** Work order **
Take the data below and extract the lines from the one with "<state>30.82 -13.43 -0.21" to the one with "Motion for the", inclusive, exactly as written.

** Data below **
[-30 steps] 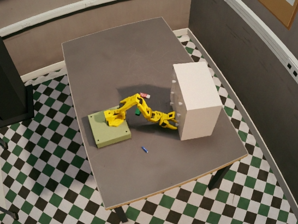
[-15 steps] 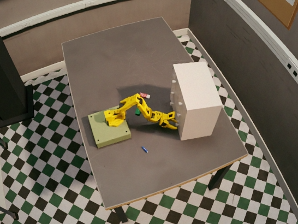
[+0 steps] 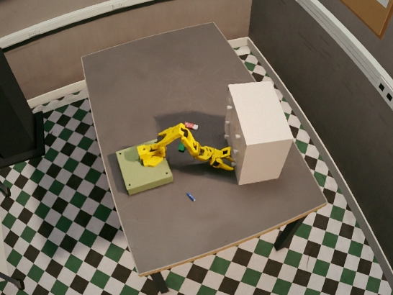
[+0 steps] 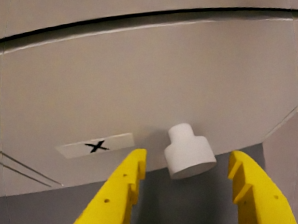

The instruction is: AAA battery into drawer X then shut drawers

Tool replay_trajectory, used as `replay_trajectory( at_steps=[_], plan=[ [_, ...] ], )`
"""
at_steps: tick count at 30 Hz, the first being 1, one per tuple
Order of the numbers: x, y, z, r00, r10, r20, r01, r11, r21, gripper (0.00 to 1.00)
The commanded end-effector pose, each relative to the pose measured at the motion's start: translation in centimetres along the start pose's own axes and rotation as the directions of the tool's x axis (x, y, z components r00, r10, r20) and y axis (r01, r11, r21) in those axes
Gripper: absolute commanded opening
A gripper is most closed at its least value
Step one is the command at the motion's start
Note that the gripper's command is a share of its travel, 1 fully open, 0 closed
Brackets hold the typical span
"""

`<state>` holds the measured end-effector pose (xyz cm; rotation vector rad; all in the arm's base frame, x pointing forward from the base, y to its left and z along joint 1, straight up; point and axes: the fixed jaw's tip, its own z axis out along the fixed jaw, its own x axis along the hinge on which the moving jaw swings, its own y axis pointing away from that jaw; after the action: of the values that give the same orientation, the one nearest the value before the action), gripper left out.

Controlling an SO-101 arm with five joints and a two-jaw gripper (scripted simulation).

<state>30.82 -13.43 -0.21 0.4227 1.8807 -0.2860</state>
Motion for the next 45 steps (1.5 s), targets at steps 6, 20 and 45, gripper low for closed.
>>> replay_trajectory(
  at_steps=[6, 20, 45],
  plan=[
    [0.22, 0.28, 0.06, 1.000, 0.004, -0.004, -0.004, 1.000, -0.008, 0.21],
    [0.22, 0.28, 0.06, 1.000, 0.004, -0.004, -0.004, 1.000, -0.008, 0.15],
    [0.22, 0.28, 0.06, 1.000, 0.004, -0.004, -0.004, 1.000, -0.008, 0.00]
  ],
)
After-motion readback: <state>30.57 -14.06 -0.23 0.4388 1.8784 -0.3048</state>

** Written solution **
<state>30.82 -13.43 -0.21 0.4227 1.8807 -0.2860</state>
Motion for the next 45 steps (1.5 s), targets at steps 6, 20 and 45, gripper low for closed.

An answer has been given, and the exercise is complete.